谈垣初问得不紧不慢,但只有他自己知道,他本以为这次来接人是要费上一些功夫的。
结果没想到会这么顺利。
云姒听出他的意思,替娘亲解释:“娘才不会为难我呢。”
到底年龄轻,规矩也守得不好,又或许是某人一直没端着储君架子,让她有点忘记某人的身份。

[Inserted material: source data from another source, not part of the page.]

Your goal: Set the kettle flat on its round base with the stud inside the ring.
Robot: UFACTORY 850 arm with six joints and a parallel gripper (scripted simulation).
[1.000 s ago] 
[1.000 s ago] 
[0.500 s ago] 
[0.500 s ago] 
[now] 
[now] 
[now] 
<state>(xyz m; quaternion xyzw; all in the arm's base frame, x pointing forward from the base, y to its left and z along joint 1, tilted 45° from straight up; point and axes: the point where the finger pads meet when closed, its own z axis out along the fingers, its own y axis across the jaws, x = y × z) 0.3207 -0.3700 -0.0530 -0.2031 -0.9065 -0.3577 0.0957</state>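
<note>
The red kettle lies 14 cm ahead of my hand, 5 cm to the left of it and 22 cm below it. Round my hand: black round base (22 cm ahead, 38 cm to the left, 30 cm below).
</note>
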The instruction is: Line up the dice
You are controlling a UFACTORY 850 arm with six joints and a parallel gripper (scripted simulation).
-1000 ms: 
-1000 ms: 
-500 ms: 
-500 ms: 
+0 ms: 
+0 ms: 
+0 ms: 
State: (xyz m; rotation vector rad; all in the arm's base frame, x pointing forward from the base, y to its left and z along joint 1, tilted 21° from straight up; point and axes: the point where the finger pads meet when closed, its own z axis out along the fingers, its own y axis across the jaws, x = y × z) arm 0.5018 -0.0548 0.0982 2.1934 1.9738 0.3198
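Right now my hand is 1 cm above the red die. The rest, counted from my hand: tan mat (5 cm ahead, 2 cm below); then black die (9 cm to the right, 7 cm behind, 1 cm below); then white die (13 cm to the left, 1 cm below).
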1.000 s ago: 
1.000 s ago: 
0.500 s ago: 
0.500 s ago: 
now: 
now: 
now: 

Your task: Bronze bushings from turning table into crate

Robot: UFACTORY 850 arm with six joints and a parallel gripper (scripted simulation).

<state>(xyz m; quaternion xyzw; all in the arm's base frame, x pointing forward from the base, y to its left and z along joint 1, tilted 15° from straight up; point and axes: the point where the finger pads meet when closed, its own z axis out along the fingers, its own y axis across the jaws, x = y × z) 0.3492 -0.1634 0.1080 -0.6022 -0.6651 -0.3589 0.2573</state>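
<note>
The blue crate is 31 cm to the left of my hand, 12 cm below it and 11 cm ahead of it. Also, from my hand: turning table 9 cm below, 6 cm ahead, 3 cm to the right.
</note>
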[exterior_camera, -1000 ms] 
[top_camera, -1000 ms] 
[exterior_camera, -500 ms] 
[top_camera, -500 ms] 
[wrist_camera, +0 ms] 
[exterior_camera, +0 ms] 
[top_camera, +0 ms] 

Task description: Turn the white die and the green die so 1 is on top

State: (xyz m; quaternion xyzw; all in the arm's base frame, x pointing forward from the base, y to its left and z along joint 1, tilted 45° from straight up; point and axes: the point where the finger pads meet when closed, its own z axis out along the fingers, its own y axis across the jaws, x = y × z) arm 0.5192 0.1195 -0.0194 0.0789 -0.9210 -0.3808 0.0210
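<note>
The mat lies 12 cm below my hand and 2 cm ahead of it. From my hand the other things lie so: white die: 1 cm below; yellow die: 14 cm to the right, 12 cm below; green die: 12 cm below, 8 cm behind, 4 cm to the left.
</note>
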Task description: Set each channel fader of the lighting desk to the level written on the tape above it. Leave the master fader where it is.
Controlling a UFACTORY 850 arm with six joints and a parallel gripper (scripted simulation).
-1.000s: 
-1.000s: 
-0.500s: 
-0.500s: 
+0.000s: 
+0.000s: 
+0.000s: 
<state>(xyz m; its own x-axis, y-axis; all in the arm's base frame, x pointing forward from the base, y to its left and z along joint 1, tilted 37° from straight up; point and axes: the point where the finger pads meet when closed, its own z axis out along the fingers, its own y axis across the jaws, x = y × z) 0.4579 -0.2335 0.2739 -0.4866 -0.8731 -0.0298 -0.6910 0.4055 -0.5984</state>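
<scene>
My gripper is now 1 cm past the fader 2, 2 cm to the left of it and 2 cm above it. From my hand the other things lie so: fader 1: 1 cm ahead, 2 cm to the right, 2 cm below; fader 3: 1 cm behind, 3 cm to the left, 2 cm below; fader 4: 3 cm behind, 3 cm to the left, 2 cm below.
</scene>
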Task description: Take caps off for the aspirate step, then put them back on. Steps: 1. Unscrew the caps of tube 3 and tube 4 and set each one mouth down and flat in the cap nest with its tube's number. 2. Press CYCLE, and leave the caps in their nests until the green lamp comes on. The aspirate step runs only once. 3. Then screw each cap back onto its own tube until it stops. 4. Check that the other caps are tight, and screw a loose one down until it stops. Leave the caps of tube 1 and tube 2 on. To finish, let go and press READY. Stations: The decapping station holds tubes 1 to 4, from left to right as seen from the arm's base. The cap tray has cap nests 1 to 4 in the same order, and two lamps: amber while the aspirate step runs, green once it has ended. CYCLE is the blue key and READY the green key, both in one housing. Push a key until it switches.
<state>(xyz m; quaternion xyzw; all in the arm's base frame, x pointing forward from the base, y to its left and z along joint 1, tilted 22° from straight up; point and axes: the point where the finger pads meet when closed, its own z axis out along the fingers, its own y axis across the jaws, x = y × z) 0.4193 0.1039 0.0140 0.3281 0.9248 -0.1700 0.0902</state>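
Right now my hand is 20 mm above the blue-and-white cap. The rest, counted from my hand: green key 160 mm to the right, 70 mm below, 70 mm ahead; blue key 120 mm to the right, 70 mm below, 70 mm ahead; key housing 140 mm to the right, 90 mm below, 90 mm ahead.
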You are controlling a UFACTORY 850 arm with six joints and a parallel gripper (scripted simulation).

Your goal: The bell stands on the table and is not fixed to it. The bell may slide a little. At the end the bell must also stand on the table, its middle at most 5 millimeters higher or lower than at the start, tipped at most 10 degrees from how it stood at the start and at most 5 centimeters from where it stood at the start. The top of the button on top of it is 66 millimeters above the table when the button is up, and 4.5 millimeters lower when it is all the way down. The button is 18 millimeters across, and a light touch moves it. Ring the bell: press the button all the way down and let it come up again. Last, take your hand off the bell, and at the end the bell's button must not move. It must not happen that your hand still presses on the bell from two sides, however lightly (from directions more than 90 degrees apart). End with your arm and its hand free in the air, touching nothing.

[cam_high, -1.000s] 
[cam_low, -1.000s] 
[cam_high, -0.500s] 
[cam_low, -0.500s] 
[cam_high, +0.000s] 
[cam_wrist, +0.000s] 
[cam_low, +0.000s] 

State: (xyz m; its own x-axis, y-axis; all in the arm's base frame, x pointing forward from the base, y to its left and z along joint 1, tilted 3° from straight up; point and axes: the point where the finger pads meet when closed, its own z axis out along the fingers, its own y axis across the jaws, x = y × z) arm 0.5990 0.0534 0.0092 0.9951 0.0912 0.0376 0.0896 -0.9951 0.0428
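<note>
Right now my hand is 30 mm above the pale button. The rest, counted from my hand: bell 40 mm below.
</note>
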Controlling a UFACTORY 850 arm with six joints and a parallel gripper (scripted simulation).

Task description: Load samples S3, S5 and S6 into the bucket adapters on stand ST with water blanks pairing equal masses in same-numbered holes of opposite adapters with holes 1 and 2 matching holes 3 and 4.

闻言,谈垣初也不知是听出了什么,他不着痕迹地勾了下唇。
马车一路到了皇宫前才被拦住,云姒掀开珠帘一角,瞧见了皇宫的大门,她才要准备下马车,马车陡然又动了起来。
猝不及防下,云姒惊呼一声,整个人都往前栽去。
谈垣初脸色稍变,手疾眼快地拉住人,但惯性下,人依旧往下栽去,只是位置有点偏移。
云姒栽坐在某人怀中,这也就罢了,下颌撞在了他肩膀上,她只觉得下颌一阵生疼,疼得她几欲要掉下眼泪。
她轻嘶一口气。
整个人杏眸都含了湿意,谈垣初也是一惊,明明那般近的距离,二人却没一个心猿意马的,谈垣初也觉得肩膀处传来疼意,紧接着怀中女子呜咽的声音传来,谈垣初脸色稍变,低头问:
“撞到哪儿了?”
女子捂住嘴,杏眸含着泪珠,要掉不掉的,让人只觉得心疼坏了。
谈垣初又追问了一句:“哪里疼?”
女子似乎在确认着什么,须臾,她杏眸中的泪水终于掉了下来,人都有点崩溃:
“牙……要掉了……”
谈垣初惊愕。
马车也没再往储秀宫去,在最后一道宫门前停下来时,许顺福只听见马车内传来殿下的急躁声:“许顺福,回东宫!去请太医!”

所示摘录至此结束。